Genau geregelt ist ebenfalls im Jugendschutzgesetz, wer zu diesen „Kreisen“ zählt – es sind Mitglieder von Verbänden. Entsprechende Verbände haben jeweils das „Vorschlagsrecht“ für einen Beisitzer. Die „Kunst“ repräsentieren etwa gemäß § 20 (1): „Deutscher Kulturrat, Bund Deutscher Kunsterzieher e. V., Künstlergilde e. V., Bund Deutscher Grafik-Designer“, die „Literatur“ wird vertreten durch „Verband deutscher Schriftsteller, Freier Deutscher Autorenverband, Deutscher Autorenverband e. V., PEN-Zentrum“.
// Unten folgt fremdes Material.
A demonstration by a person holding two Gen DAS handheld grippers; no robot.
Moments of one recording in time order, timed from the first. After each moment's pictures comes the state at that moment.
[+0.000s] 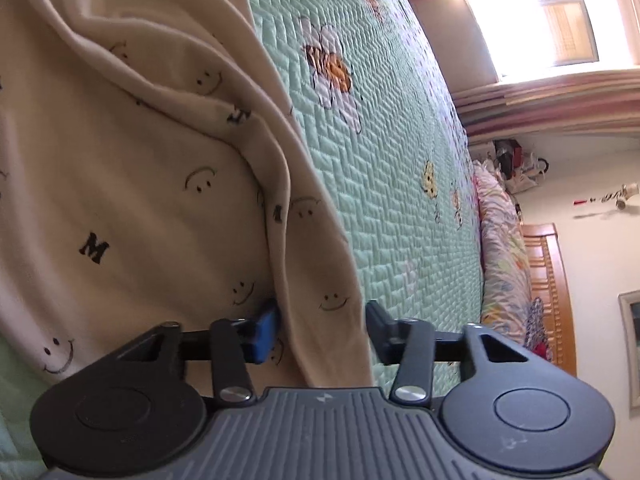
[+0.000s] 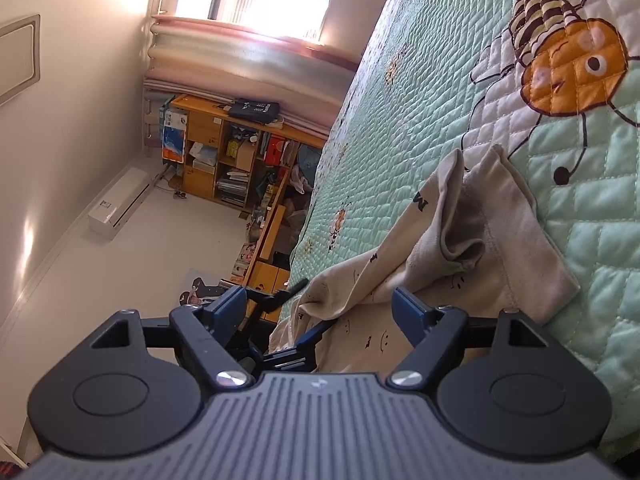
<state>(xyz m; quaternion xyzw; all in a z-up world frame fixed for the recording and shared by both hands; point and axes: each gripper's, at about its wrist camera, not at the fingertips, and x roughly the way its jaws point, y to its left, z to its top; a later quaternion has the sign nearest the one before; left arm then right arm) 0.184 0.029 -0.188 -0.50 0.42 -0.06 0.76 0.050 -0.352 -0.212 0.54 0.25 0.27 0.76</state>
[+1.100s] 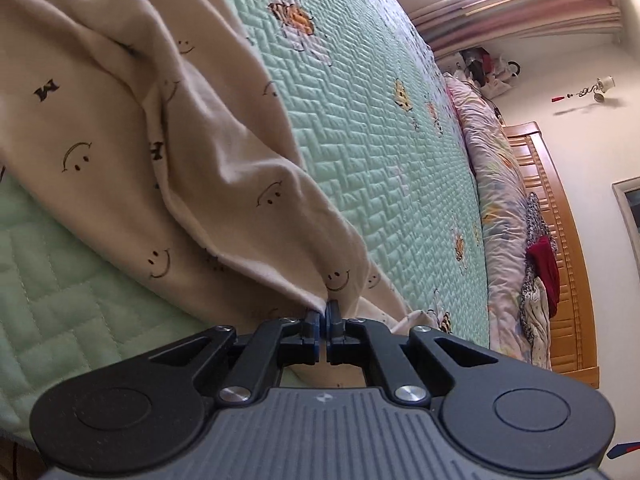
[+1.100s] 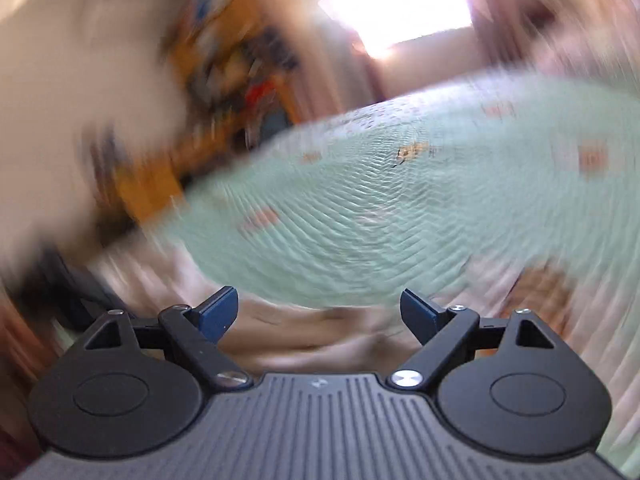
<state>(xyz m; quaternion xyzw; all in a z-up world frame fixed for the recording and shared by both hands) 0.136 0.054 -0.177 -0.40 0.48 -0.16 0.76 0.078 -0.335 -0.130 0.06 0.26 0.23 0.94</state>
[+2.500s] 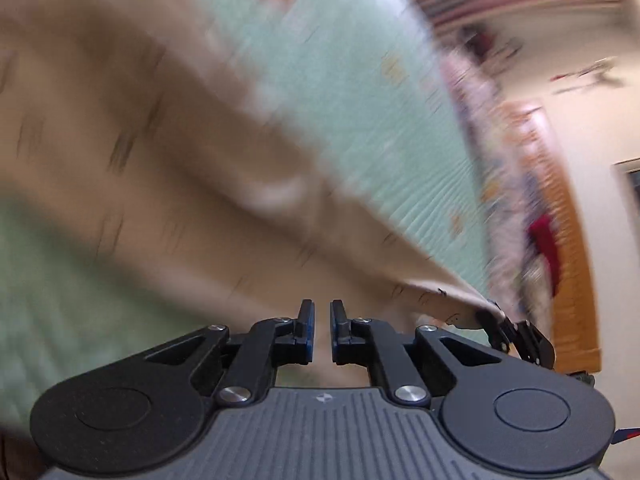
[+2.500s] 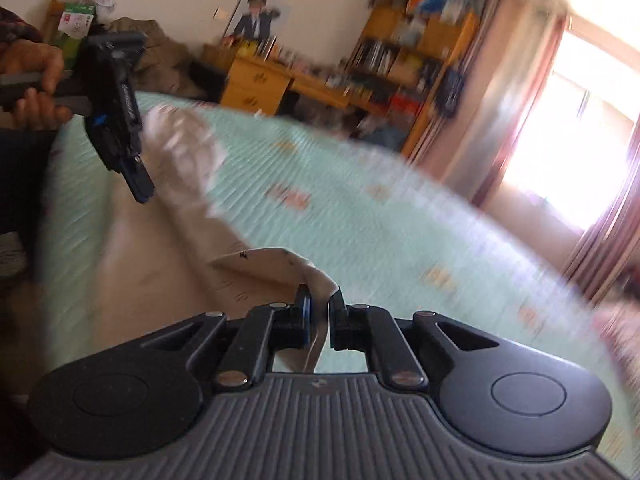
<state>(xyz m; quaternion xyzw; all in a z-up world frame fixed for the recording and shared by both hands) 0.127 0.028 -0.192 -0.39 0.53 -0.18 0.73 0.045 -0.356 -0.100 -0.24 0.16 0.36 0.89</state>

Kunstfreiheit – Ausführungen des Bundesverfassungsgerichts
Gegen die Entscheidungen der BPjM (das auch in kleinerer Besetzung Beschlüsse fassen kann, dann muss die Entscheidung aber einstimmig, nicht nur mit qualifizierter Mehrheit ausfallen) kann selbstverständlich geklagt werden, entschieden wird über die Klage bei Verwaltungsgerichten. Deren Urteile wiederum können, wenn der Rechtsweg bis zum Ende beschritten wird, vor das Bundesverfassungsgericht gelangen.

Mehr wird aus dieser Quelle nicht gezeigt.